▸ **Problem requirements**
The only thing to send back is the number of lines below that hold the string "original".

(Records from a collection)
-- Opening Marker --

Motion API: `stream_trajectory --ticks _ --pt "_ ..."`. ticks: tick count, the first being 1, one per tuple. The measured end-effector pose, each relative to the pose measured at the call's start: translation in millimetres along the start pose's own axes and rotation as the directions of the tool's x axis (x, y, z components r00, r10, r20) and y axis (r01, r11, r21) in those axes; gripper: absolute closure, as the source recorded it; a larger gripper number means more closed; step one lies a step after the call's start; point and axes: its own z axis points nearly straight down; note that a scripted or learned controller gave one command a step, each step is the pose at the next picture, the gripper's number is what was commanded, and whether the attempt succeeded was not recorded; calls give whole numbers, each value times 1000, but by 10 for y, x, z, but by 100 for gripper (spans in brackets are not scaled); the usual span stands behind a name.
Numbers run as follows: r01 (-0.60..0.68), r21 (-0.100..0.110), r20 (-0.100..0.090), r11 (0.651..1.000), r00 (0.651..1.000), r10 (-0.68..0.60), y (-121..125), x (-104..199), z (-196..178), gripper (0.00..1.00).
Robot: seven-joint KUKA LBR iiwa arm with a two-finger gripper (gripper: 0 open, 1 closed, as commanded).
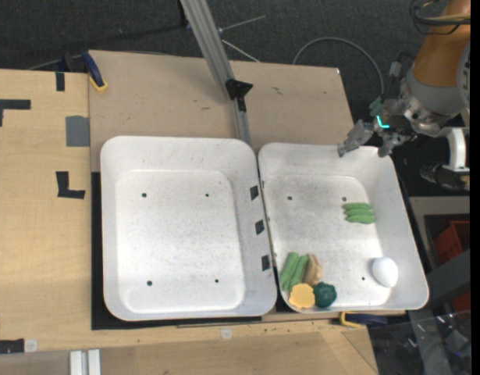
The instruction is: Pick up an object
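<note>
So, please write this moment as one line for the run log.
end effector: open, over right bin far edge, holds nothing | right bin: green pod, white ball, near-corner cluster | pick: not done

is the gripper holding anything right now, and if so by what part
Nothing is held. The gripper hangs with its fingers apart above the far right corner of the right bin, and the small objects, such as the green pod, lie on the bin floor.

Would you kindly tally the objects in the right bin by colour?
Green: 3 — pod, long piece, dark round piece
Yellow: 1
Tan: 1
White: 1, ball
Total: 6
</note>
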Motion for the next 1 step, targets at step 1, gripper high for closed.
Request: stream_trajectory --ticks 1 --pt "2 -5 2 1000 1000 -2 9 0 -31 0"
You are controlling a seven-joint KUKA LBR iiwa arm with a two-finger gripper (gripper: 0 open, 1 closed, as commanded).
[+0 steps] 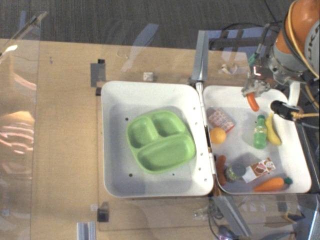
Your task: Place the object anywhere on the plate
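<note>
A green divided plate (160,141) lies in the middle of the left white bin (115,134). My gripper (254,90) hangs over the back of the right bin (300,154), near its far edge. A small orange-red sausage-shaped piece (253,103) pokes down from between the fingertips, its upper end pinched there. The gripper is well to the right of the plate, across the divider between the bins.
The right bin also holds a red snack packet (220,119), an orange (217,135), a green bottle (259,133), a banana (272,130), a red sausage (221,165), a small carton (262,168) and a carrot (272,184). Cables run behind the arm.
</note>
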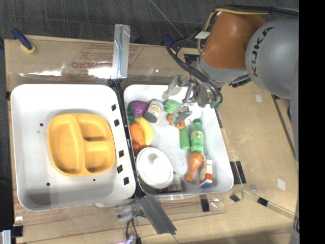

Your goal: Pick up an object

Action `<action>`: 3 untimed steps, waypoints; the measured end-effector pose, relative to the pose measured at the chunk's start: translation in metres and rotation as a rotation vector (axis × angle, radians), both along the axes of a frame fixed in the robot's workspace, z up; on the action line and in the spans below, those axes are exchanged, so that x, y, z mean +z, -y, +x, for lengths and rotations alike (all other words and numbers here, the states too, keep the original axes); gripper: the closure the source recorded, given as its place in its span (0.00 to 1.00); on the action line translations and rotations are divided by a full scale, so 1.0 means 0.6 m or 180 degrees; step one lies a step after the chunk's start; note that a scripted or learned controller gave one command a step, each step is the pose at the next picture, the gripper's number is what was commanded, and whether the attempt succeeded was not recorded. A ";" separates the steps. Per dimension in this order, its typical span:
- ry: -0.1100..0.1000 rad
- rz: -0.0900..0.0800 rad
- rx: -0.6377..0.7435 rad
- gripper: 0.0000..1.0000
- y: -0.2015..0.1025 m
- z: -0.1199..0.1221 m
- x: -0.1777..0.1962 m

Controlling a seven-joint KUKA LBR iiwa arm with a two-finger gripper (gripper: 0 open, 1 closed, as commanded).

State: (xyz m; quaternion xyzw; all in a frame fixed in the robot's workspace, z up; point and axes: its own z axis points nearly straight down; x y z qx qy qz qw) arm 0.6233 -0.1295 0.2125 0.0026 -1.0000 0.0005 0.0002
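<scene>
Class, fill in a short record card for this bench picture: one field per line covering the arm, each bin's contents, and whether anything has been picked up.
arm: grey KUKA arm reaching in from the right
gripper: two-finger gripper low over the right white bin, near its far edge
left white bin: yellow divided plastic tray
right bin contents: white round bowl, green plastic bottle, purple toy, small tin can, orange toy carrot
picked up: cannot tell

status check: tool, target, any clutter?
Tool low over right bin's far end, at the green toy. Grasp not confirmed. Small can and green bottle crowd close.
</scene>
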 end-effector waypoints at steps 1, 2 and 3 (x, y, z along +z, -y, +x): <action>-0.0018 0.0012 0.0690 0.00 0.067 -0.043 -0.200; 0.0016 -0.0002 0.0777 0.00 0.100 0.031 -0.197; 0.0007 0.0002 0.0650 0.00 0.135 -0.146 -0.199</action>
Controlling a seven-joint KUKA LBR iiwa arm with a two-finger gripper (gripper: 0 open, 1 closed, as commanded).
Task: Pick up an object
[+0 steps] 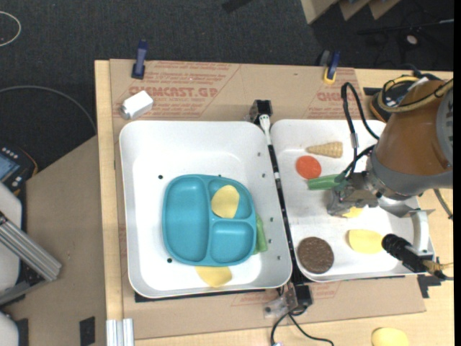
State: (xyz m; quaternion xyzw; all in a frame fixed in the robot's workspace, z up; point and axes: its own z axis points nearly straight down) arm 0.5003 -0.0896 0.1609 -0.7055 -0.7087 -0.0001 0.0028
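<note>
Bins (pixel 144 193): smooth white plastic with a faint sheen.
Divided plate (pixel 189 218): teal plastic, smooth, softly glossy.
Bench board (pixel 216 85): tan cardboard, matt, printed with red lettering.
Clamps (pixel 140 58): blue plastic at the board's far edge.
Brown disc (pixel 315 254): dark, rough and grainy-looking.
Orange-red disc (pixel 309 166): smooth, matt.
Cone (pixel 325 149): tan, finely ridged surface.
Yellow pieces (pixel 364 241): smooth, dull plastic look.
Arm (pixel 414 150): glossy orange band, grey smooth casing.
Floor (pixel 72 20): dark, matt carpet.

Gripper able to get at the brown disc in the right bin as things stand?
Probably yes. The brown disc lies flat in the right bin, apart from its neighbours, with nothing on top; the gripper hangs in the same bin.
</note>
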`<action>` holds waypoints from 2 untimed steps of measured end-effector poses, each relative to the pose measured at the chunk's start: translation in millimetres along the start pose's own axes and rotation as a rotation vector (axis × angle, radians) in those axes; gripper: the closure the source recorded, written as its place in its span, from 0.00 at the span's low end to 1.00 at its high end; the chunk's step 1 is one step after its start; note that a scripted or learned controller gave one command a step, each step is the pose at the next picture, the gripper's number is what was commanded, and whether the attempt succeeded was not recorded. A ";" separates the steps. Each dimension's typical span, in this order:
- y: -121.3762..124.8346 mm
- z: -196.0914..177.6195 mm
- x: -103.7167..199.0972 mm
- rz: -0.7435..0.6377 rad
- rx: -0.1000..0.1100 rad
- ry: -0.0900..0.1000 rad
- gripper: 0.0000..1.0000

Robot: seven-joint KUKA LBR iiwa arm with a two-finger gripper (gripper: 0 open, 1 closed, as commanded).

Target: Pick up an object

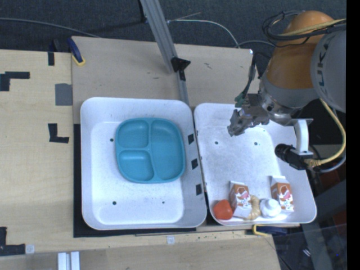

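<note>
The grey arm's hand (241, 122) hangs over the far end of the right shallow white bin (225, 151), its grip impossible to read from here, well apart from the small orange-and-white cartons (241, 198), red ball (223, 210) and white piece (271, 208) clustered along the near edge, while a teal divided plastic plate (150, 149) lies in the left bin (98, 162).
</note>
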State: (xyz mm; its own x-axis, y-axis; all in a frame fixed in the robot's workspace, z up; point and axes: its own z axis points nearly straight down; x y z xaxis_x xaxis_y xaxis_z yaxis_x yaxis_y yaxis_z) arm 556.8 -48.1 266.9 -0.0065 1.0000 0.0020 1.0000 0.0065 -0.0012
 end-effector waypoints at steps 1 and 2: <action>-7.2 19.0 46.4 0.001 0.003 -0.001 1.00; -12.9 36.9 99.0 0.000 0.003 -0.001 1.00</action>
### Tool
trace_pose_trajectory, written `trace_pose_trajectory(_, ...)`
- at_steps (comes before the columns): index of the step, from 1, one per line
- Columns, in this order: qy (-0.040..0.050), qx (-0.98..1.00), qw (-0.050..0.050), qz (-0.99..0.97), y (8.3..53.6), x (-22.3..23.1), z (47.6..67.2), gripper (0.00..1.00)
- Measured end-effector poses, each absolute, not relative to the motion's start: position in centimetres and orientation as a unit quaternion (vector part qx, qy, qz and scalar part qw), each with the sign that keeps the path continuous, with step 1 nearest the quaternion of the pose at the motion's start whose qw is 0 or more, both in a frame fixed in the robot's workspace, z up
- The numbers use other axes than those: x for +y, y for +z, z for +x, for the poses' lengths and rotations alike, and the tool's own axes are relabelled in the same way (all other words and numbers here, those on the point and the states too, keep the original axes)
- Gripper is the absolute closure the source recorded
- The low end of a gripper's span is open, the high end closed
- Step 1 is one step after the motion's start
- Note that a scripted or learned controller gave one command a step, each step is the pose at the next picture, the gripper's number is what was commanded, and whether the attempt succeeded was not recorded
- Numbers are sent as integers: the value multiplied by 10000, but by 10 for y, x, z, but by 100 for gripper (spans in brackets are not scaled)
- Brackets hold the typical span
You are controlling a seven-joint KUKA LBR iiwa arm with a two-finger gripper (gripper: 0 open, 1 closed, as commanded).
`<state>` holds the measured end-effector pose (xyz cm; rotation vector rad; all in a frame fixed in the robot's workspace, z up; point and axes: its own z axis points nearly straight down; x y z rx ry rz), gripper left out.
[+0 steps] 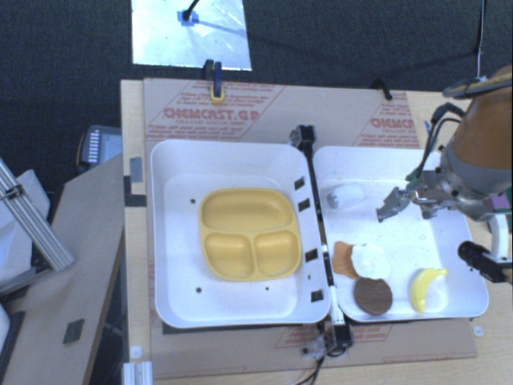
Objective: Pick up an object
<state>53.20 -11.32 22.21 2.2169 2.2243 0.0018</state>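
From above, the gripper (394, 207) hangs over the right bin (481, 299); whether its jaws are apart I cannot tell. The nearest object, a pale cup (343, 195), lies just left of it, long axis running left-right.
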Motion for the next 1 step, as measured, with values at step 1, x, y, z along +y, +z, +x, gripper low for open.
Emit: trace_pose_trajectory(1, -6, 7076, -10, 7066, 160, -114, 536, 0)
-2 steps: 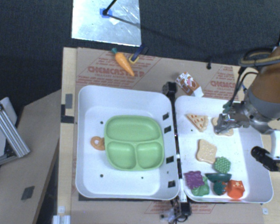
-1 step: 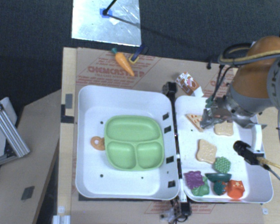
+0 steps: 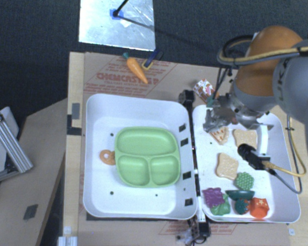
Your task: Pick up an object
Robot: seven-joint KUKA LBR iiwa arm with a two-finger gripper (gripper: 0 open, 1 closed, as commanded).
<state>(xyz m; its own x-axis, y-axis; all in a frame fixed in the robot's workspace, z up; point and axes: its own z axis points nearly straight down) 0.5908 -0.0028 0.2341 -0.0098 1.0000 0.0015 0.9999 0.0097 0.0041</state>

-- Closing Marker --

▸ **Exercise response**
2